• [Assignment]:
Transcribe all of the data exactly. Images stay out.

• [Recorded data]:
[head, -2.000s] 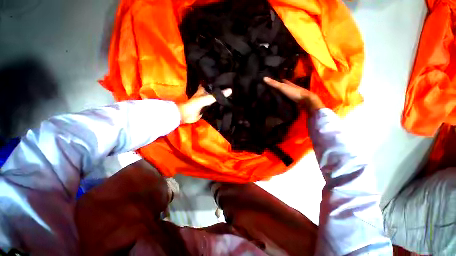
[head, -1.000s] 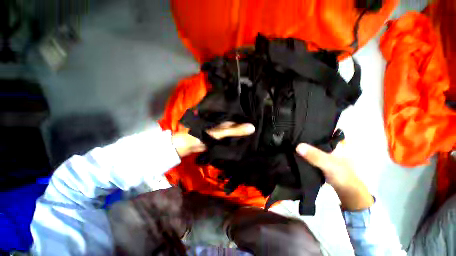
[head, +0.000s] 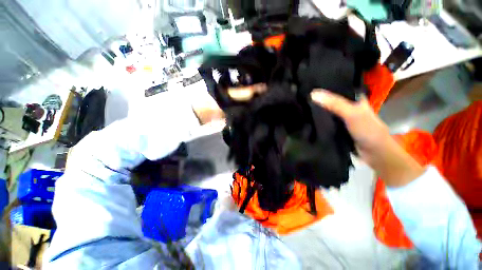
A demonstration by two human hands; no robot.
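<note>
A large tangled black bundle of webbing and strap pieces is held up in front of me between both hands, with loose ends hanging down. My left hand grips its left side, the fingers partly hidden in the black pieces. My right hand is pressed on its right side, thumb on top. The bundle is blurred, so single pieces cannot be told apart. An orange sack shows below and behind it.
A pale worktable runs behind the bundle. Orange sacks lie at the right. A blue bin stands lower left, with more blue bins at the far left. A dark pile hangs at the left table edge.
Both hands went into the orange sack's black contents, took hold of a large bundle and lifted it out. The view has turned up from the floor towards the worktable.
</note>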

• [Finished task]:
[head, -2.000s] 
[head, -1.000s] 
[head, +0.000s] 
A demonstration by two human hands; no robot.
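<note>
A large tangled black bundle of webbing and strap pieces is held up in front of me between both hands, with loose ends hanging down. My left hand grips its left side, the fingers partly hidden in the black pieces. My right hand is pressed on its right side, thumb on top. The bundle is blurred, so single pieces cannot be told apart. An orange sack shows below and behind it.
A pale worktable runs behind the bundle. Orange sacks lie at the right. A blue bin stands lower left, with more blue bins at the far left. A dark pile hangs at the left table edge.
Both hands went into the orange sack's black contents, took hold of a large bundle and lifted it out. The view has turned up from the floor towards the worktable.
</note>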

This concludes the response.